Gen. Nasir said: "A major penetration by the Pakistan Army will serve as a strong incentive to the Sikhs, providing them an opportunity of the millennium to rise and play havoc with India's line of communications. These two actions will precipitate (the) disintegration of India. A major setback to the Indians in Punjab can turn the Sikhs' dream of Khalistan into reality, with the Tamils rising in the South and the Naga and Mizo tribes in the north declaring UDI (unilateral declaration of independence)." The former General is obviously living in his own world. Nasir, who is said to have plotted some of the major crimes against India, spends a lot of time with Khalistani Sikhs in Pakistan, having been appointed chief of the Pakistani Gurdwara Prabandhak Committee by Nawaz Sharif in April. Other sections of his formulation do not require much comment.

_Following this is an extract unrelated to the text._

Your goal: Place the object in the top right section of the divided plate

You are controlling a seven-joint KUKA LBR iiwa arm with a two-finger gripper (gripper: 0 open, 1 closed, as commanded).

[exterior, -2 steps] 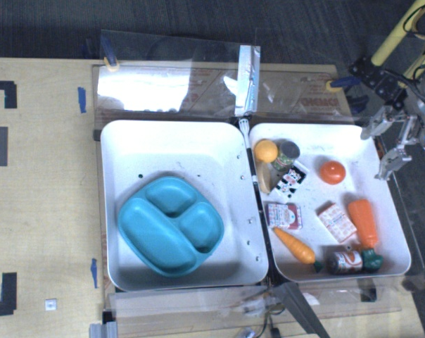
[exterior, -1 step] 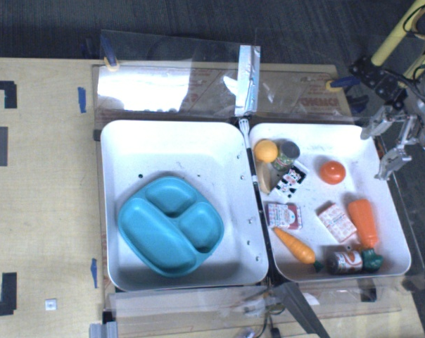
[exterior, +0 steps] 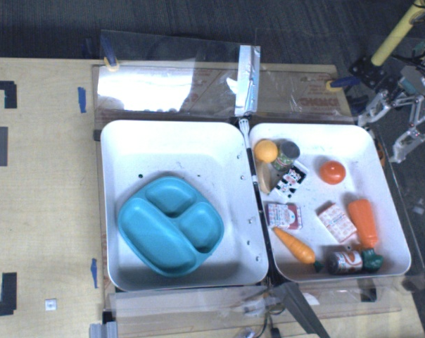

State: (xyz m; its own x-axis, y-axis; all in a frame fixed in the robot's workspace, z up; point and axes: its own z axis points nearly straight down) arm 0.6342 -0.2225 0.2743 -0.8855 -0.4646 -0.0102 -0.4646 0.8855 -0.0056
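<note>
The end effector [exterior: 409, 129] hangs off the right bin's [exterior: 353, 138] upper right corner; whether it is open cannot be told. The blue divided plate [exterior: 172, 224] lies in the left bin [exterior: 128, 146]. The tomato [exterior: 332, 172], carrot [exterior: 294, 244] and can [exterior: 345, 261] sit in the right bin.

Even, fairly bright overhead light washes the two white bins [exterior: 128, 146] nearly flat, throws a soft shadow under the blue divided plate [exterior: 172, 224], puts strong glare on the clear plastic sheet [exterior: 156, 86] behind them, and leaves the picture slightly soft, with dim, grainy dark corners.
</note>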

The former General had this to say of the present Army chief: "In Pervez Musharraf, we have an excellent General who has the blend of dynamism (his Special Services Group) and superb professionalism. He does not panic. He is very bold and is admired for his decision-making ability. Allah chose him for the occasion. He will not only deliver but deliver beyond the expectations of all. He is (a) gift of Allah to the nation. Let India do the blunder of escalation. India's (future) generations will remember the consequences. India must not forget that (it) is a post-May 28 (1998) Pakistan it is dealing with."

This is the kind of ideology that India is up against. If Nawaz Sharif does think differently, then he will have to demonstrate it by bringing his Generals to heel and dismantling the numerous power structures. It was not as if the Prime Minister and the ISI were not aware of Kargil. Simply put, Nawaz Sharif could do little about it.

The absence of genuine democracy and the clout that the Generals and their numerous intelligence agencies enjoy pose a major challenge to India. A single civilian and democratic power structure would be far easier to deal with, both for India and the rest of the world. As Kargil demonstrates, India can never be comfortable with an imperfect democracy in Pakistan.